5. Mr. Kabaka further urged that the two doctors’ reports supplemented each other since they confirmed that there was evidence of assault and that the hymen of the complainant was broken. That the prosecution’s case was proved beyond reasonable doubt because the applicant was found by PW5 in his house on the sofa naked, lying on top of the complainant and on checking the complainant found that she had been defiled. Finally the court ordered that the applicant be served with witness statements at his own expense before commencement of the trial.

6. The main issue for determination in an application such as the one before me is whether the appeal has overwhelming chances of success. If it does not then this Court would not grant bail pending appeal.  This principle found expression in the case of Mutua v Republic [1988] KLR 497, in which Platt, Apaloo JJA and Masime Ag JA held that:

“The test was whether there were exceptional or unusual circumstances, the most important ground being whether the appeal had overwhelming chances of being successful”.

I therefore perused the lower court record including the judgment of the trial court to establish whether the appeal could be said to have overwhelming chances of success.

7. In exercising my discretion, I bear in mind that when the applicant was convicted by a competent court he lost the presumption of innocence conferred on him by the Constitution and that during the hearing of the pending appeal the burden will be upon him to show the court that the conviction was wrong. - See the case of Isaack Tulicha Guyo vs.
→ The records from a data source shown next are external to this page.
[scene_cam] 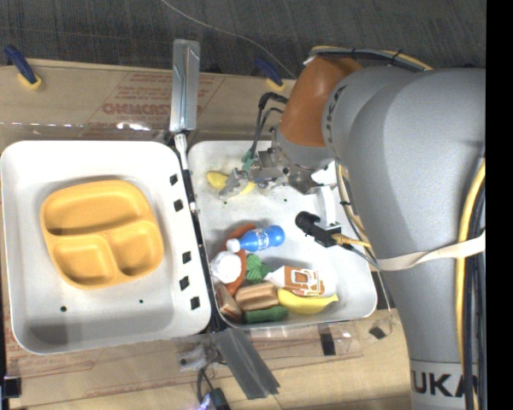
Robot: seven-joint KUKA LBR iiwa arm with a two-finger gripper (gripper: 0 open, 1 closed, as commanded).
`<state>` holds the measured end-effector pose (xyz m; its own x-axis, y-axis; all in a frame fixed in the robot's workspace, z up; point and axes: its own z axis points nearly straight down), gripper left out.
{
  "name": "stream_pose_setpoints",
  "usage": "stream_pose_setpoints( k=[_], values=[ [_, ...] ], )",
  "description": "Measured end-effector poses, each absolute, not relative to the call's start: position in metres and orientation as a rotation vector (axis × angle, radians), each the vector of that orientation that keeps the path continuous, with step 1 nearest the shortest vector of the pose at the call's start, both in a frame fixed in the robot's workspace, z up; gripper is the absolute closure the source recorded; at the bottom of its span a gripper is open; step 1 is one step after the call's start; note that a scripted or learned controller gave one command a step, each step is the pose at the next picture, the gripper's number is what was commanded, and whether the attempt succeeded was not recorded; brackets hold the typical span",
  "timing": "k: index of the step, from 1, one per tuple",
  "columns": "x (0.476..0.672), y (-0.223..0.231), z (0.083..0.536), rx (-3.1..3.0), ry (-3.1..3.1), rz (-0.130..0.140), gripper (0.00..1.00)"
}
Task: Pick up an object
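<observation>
Arm low over the right bin (359, 301), gripper (244, 178) at a small yellow object (217, 179).

The gripper sits in the bin's far left corner, touching or just beside the yellow object; whether the fingers are open or closed on it cannot be told. Nearer the camera in the same bin lie a blue bottle (261, 238), a banana (308, 301) and other toy food in a heap. The left bin (17, 229) holds a yellow tray (101, 231).
</observation>
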<state>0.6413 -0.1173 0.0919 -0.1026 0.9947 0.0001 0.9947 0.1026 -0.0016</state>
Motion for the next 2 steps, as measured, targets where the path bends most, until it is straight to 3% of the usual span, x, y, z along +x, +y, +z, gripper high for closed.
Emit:
stream_pose_setpoints(
  k=[1, 2],
  values=[
    [0.657, -0.102, 0.092, -2.355, -2.077, 0.002, 0.0],
    [0.657, -0.101, 0.102, -2.347, -2.083, 0.004, 1.0]
  ],
)
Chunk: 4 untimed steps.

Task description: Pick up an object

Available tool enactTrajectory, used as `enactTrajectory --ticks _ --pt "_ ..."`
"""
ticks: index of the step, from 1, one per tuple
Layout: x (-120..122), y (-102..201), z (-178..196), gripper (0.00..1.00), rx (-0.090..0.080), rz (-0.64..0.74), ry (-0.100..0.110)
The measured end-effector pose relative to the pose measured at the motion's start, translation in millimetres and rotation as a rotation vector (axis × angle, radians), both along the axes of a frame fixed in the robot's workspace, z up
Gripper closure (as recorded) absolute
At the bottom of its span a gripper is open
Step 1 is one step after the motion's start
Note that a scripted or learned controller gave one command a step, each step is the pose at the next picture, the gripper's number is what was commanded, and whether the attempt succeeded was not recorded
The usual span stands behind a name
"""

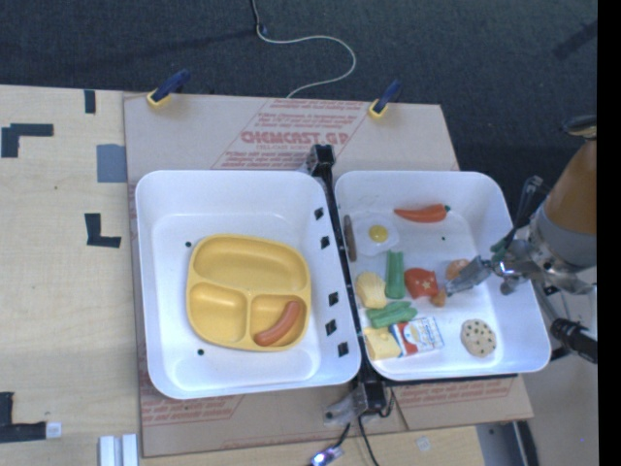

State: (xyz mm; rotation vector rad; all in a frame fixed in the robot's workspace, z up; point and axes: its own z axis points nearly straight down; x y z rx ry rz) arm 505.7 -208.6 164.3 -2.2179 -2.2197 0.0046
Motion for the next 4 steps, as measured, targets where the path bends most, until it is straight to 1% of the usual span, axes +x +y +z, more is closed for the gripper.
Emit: enactTrajectory --ticks 1,2,3,4 --pt "-1.4 4.2 -44.1 0.0 0.001 0.001 0.001" --pt "-1.5 5.2 -81.7 0.0 -0.001 0.001 -0.003" --pt "-1.0 4.6 -69.3 1.0 -0.003 0.001 -0.005" --pt "-5.9 -2.9 -22.0 1.0 -0.001 -0.001 -0.006"
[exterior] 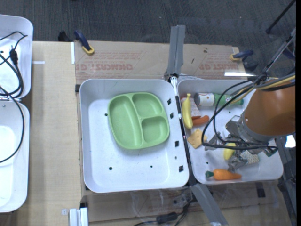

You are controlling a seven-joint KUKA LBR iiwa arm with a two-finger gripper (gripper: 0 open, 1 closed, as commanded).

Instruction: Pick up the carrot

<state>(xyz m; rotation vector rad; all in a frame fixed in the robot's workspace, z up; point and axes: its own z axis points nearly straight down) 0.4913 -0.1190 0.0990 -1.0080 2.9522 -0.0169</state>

Republic, Court of Appeal, Nairobi Criminal Appeal No. 16 of 2010;

8. Solemn assertions by an applicant that he will not abscond if released, even if it is supported by sureties, is not sufficient ground for releasing a convicted person on bail pending appeal.  The previous good character of the applicant and the hardships, if any, facing him or his family are not exceptional or unusual factors either.  The intended appeal must in itself be shown to have overwhelming chances of success. See – the Court of Appeal decision in Dominic Karanja v Republic [1986] KLR pg. 612.

9. Without pre-empting the intended appeal I find that on the face thereof, it cannot be said that the appeal has overwhelming chances of success. There is also no overwhelming probability that the sentence will be served before the appeal is heard since the appellant was sentenced to 20 years imprisonment.

For the foregoing reasons, I find that the application before me is lacking in merit and decline to grant it.  The application is dismissed.

SIGNED DATEDandDELIVEREDin open court this23rd day of July 2014.